Am Mittwoch war ich dann noch mal kurz bei einem großen Elektronikfachmarkt in Dortmund, wo ich trotz größerer Auswahl als beim vermeintlich größten Elektronikfachmarkt in Emden nicht das kaufen konnte, was ich wollte: Einen TV-Tuner für analogen Fernsehempfang, inzwischen gibt es anscheinend fast ausschließlich nur noch diese Dinger für dieses ominöse “Überallfernsehen”….. Abends bin ich dann ein letztes Mal nach einem Heimataufenthalt in meine derzeitige Emder Bleibe in Transvaal eingekehrt…

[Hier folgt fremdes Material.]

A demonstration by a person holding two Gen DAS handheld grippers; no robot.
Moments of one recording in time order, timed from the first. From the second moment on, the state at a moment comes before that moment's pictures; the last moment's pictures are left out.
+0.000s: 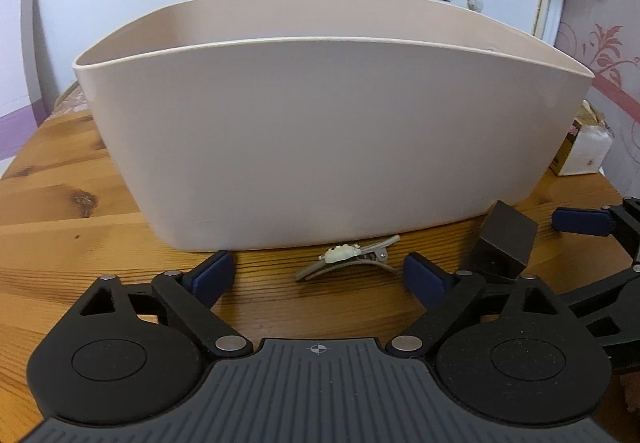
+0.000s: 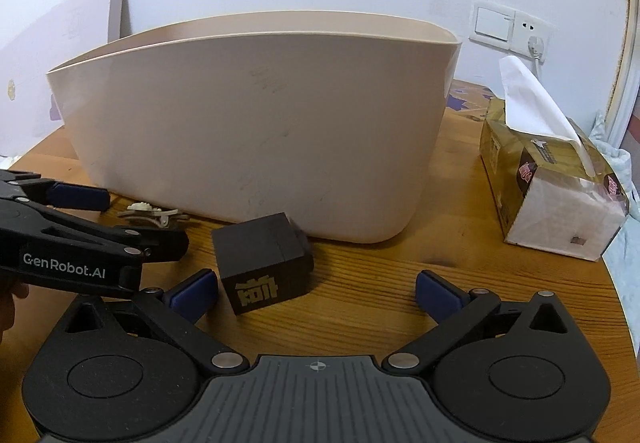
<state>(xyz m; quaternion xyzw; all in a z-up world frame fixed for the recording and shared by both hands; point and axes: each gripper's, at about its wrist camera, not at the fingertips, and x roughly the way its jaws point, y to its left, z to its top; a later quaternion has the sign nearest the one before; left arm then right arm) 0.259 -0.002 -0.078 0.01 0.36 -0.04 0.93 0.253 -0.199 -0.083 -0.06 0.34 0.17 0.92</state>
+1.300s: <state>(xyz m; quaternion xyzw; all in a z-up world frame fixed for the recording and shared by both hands) 0.222 0.031 -0.058 0.00 0.34 -0.02 0.94 0.215 -0.206 -0.056 -0.06 0.31 0.17 0.93</state>
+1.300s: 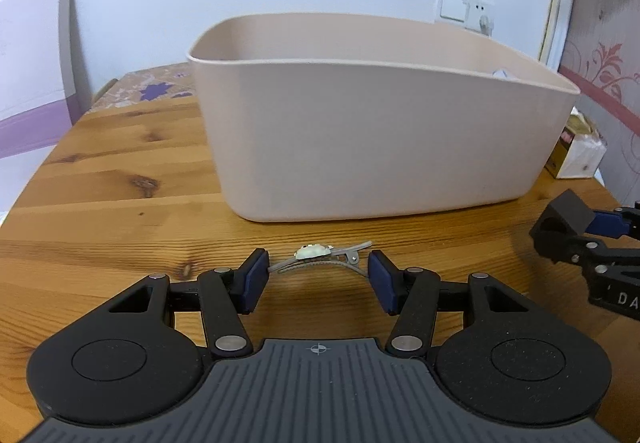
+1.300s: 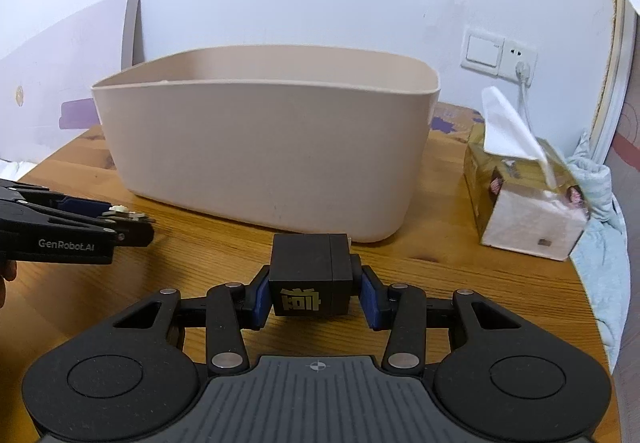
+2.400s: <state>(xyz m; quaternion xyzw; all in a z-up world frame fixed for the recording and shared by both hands) 0.220 0.037 0.036 0.04 0.24 -0.02 0.97 0.204 -0.229 0.038 -0.07 0.17 0.13 0.97</state>
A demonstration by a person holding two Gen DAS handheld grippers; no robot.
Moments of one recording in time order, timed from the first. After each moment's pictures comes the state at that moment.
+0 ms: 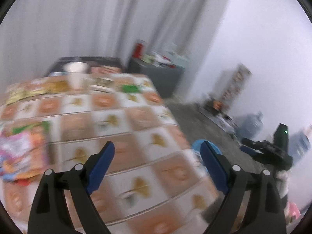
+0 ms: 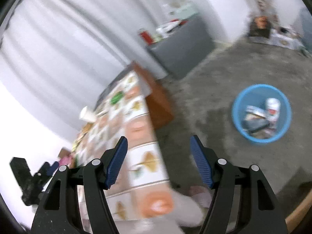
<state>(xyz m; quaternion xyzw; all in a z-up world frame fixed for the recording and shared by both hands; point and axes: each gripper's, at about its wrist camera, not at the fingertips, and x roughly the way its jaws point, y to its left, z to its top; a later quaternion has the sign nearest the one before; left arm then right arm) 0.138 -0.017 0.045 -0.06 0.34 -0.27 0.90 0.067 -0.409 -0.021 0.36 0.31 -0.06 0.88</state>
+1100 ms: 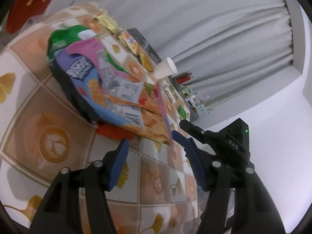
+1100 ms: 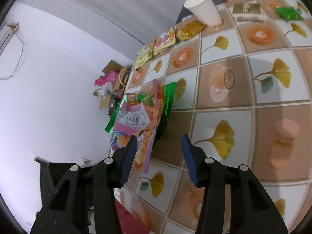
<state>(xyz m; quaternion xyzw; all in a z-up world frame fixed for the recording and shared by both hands) 0.139 0.206 -0.049 -0.42 0.35 -0.18 0.82 0.310 -0.095 -0.056 0.29 0.50 0.23 0.78</state>
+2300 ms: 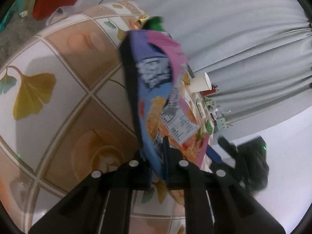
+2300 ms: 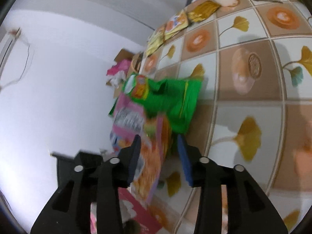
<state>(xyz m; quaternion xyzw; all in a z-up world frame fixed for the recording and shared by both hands) 0.153 0.249 -0.080 -0.45 0.38 -0.10 0.80 0.337 -0.087 -0.063 0.34 0.53 0.27 0.72</state>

Liebe Marketingstrategen vom Discounter mit den kleinen Preisen,

18 02 2007

nachdem ich inzwischen auf die zweite oder sogar schon auf die dritte Website mit dem akkustischen Banner gestoßen bin, möchte ich Ihnen meinen persönlichen Eindruck mitteilen: Mit diese Werbekampagne machen sie sich bestimmt keine Freunde. Tja, das Geschäft schwächelt, hab ich vor ein paar Tagen gelesen, aber auf diesen Weg lässt sich das meiner Einschätzung nach nicht ändern…  





Unsicherheit

16 02 2007

Schlimm wäre es ja, wenn man im Leben alles vorplanen könnte. Dann gäbe es keine Überraschungen, keine unerwarteten positiven Entwicklungen und Ähnliches. Aber manchmal wünscht man sich ja schon, dass sich Dinge genau planen, vorraussehen lassen, berechnenbar sind und man sich auf etwas verlassen kann. Auf Dauer kann es auch anstregend sein, wenn man nicht weiß, was im nächsten Monat oder sogar in der nächsten Woche oder am nächsten Tag passiert. Und da Alles mit allem zusammenhängt, wie schon im Buddhismus festgestellt wird, bedingt eine Unsicherheit die nächste Unsicherheit. Und da ich mich diesem ganzen Stress entziehen will, lebe ich manchmal in den Tag hinein und schaue was am Ende desselbigen rausgekommen ist.         





Zu groß

13 02 2007

Heute war ich dann endlich mal in dem “neuen” Drogeriemarkt, der im November in der Nähe der Fachhochschule seine Pforten geöffnet hat. Tja, und als ich dann reingegangen war, mußte ich feststellen, dass der Laden größer war als ich gedacht habe – er hat die Größe eines ausgewachsenenen Suppermarkt. Wäre es ein reiner Drogeriemarkt, wäre ich wahrscheinlich auch gar nicht erst reingegangen. Die meiste Zeit habe ich mich dann in der Multimediaabteilung aufgehalten, weil mir der Drogerieteil zu groß und unübersichtlich war. Traditionell habe ich nicht alles eingekauft/einkaufen können was ich wollte, diesmal sogar nur die Hälft … ok … ein Artikel statt zwei. Ich denke ich warte mit meinem nächsten Besuch bis es zum Ausverkauf kommt, denn so leer wie das Geschäft war, gebe ich ihm keine lange Zukunft.        





In trockenen Tüchern

12 02 2007

Heute bin ich wieder zurück nach Emden. Nachmittags habe ich dann den Mietvertrag für meine neue Wohnung unterschrieben. Ich hoffe das die Wohnung insgesamt also vom Gesamtpaket besser ist als meine derzeitige. Habe mich dann noch mal, nachdem sich das Wetter kurzfristig gebessert hatte, von der guten Lage überzeugt. Alle Geschäfte des täglichen und etliche des nicht-täglich -Bedarfs innerhalb von 5 min. erreichbar und der großartige Emder Hauptbahnhof an dem Linien aus ganz Niedersachsen Deutschland zusammenlaufen ist in nur 10 Fußminuten zu erreichen.